Ele não saíra da política, não pertencia à elite, era apenas um cabo do exército que combatera pela pátria e denunciava a cumplicidade de tantos que foram covardes e levaram a Alemanha ao desastre. Apontou os inimigos: os judeus, os comunistas, os exploradores do povo, os devastadores dos cofres públicos. Com a promessa de uma nova Alemanha, as massas, descrentes, assimilavam bem a imagem de futuro desenhado pelo nazismo; levantavam suas bandeiras e agiam como fanáticos, que em pouco tempo estariam a espancar e assassinar judeus, comunistas, homossexuais, levados aos milhões às Câmaras de Gás nos campos de extermínio. Por fim a tragédia se consumaria com a tragédia de outra mais devastadora guerra.
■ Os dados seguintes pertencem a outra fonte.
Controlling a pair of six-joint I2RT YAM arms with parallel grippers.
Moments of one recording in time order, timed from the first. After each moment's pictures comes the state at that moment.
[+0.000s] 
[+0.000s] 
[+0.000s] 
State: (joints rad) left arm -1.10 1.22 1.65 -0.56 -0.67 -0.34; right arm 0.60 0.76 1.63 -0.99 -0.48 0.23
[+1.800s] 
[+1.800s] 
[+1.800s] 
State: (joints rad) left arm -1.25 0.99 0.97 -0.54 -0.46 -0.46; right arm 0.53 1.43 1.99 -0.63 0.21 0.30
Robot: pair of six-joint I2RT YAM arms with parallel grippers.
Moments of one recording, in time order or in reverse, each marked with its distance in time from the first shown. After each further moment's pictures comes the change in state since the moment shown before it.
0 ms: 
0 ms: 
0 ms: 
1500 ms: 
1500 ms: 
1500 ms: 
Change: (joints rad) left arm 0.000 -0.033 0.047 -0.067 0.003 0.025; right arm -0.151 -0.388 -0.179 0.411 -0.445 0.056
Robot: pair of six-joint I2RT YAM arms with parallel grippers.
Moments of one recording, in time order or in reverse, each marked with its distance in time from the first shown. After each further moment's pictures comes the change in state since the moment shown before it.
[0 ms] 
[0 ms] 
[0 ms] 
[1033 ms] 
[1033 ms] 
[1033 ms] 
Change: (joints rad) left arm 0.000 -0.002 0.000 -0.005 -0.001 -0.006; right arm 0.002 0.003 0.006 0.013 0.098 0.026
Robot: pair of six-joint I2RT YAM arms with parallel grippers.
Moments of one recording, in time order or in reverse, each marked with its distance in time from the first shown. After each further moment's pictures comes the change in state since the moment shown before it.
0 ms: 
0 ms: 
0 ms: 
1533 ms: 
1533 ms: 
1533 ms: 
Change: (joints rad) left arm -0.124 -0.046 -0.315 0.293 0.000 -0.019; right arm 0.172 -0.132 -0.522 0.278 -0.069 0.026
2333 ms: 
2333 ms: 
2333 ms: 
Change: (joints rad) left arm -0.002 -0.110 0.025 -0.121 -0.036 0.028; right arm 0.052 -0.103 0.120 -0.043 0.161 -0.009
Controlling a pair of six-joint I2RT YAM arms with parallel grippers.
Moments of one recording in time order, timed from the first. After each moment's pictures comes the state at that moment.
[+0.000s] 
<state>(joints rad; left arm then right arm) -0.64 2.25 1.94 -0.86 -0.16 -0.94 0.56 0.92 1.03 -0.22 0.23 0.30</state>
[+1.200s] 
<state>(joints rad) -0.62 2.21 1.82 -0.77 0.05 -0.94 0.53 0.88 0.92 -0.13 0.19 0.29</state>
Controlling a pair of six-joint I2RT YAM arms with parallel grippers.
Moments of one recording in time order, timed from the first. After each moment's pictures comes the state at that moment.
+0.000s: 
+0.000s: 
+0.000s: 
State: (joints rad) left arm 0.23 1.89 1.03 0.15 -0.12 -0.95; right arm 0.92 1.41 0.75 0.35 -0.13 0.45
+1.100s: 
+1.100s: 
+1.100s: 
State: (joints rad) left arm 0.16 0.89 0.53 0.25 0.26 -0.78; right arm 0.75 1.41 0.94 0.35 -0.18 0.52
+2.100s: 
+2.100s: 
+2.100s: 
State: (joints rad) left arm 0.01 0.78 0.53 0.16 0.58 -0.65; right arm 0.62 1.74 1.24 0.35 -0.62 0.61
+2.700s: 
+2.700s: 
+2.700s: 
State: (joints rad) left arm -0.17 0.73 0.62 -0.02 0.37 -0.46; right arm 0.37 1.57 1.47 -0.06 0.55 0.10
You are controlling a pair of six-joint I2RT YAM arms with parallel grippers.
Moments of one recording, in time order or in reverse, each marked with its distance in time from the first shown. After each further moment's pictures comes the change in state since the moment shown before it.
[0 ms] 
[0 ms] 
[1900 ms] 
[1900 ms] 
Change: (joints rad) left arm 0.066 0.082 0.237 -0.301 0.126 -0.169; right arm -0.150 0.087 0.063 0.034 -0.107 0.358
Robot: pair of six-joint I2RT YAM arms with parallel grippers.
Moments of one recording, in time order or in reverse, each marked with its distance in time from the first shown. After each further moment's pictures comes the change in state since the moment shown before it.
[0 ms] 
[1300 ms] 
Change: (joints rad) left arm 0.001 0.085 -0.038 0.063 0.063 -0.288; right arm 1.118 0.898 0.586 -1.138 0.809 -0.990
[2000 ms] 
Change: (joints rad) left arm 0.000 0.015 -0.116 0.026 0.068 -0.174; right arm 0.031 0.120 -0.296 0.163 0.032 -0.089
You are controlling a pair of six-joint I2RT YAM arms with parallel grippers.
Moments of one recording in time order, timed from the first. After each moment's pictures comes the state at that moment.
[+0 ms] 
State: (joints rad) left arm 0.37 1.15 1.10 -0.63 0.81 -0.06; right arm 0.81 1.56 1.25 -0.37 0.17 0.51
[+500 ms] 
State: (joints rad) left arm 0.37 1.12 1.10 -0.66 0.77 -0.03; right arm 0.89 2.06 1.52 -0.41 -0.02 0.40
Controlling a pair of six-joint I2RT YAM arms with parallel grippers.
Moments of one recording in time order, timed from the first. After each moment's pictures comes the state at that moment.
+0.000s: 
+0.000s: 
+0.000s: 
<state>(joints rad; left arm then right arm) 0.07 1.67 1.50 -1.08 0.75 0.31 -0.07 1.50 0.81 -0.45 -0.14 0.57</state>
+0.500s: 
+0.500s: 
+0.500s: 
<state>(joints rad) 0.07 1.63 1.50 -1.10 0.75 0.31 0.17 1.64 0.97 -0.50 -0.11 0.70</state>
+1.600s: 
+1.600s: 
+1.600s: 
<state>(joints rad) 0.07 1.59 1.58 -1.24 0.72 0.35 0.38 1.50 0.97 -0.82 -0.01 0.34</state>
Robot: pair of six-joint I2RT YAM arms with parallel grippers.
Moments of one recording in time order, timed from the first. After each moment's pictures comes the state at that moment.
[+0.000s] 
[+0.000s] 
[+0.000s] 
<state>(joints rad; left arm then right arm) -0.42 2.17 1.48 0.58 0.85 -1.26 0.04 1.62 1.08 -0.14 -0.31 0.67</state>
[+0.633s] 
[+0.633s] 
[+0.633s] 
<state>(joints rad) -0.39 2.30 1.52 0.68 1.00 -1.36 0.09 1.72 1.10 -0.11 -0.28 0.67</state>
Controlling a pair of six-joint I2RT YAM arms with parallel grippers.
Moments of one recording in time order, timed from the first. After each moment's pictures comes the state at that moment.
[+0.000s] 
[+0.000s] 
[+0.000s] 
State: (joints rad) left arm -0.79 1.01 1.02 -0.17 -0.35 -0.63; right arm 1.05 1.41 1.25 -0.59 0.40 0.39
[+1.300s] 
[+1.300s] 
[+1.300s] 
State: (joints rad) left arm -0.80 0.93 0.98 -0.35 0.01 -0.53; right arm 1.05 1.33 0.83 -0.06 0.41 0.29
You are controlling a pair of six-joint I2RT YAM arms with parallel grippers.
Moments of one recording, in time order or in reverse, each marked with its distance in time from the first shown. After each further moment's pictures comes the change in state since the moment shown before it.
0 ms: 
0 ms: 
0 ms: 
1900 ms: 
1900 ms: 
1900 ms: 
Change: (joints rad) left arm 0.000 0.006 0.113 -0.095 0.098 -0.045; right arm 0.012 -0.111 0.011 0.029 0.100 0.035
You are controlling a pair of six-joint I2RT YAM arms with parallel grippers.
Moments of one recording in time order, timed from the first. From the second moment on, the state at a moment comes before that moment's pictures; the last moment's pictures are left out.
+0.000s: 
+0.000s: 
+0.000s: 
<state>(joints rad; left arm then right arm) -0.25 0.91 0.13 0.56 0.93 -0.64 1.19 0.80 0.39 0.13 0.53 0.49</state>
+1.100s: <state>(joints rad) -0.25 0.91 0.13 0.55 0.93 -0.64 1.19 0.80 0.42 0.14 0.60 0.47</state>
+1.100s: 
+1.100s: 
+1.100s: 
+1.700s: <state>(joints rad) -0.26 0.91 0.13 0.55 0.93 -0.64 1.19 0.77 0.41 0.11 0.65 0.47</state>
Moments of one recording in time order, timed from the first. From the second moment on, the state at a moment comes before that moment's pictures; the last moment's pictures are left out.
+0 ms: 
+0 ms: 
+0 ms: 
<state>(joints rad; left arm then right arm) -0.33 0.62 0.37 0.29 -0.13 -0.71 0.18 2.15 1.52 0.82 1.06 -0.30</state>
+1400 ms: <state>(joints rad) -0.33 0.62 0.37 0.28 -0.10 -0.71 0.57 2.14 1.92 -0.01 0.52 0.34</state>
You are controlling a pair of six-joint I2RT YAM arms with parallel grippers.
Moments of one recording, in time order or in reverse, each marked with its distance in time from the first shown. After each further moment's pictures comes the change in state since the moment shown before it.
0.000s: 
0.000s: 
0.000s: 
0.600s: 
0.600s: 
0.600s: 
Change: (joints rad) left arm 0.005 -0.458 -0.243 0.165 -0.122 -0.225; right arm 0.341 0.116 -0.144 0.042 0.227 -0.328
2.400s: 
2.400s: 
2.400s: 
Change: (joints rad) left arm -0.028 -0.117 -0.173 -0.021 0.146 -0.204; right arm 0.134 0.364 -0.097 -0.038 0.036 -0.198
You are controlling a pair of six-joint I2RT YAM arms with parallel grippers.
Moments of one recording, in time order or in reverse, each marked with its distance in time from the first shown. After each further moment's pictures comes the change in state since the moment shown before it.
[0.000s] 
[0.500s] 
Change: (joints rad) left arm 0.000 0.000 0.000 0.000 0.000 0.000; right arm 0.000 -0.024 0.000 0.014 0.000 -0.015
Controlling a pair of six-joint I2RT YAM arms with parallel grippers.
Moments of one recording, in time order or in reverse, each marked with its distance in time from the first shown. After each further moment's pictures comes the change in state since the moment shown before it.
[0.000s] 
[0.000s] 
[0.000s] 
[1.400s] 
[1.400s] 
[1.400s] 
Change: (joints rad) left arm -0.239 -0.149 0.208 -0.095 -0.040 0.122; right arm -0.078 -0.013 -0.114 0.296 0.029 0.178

Não existe um clima mais propicio ao surgimento dos fanatismos e dos homens providenciais, os salvadores da pátria do que a falta de emprego, a tortura da fome, a descrença, e até o ódio às instituições vistas como áreas ocupadas por aproveitadores e ladrões. Esse clima favorece o surgimento do ¨ovo da serpente¨.

Resta- nos esperar e mais ainda rezar, para que esse ovo da serpente ao eclodir, não nos traga outras adversidades, nem açule ainda mais a fúria  que cresce, entre os que se enfrentam como cães ferozes.

É preciso que não banalizemos o ódio, a semente, o ovo da serpente. Geradores das mais devastadoras violências.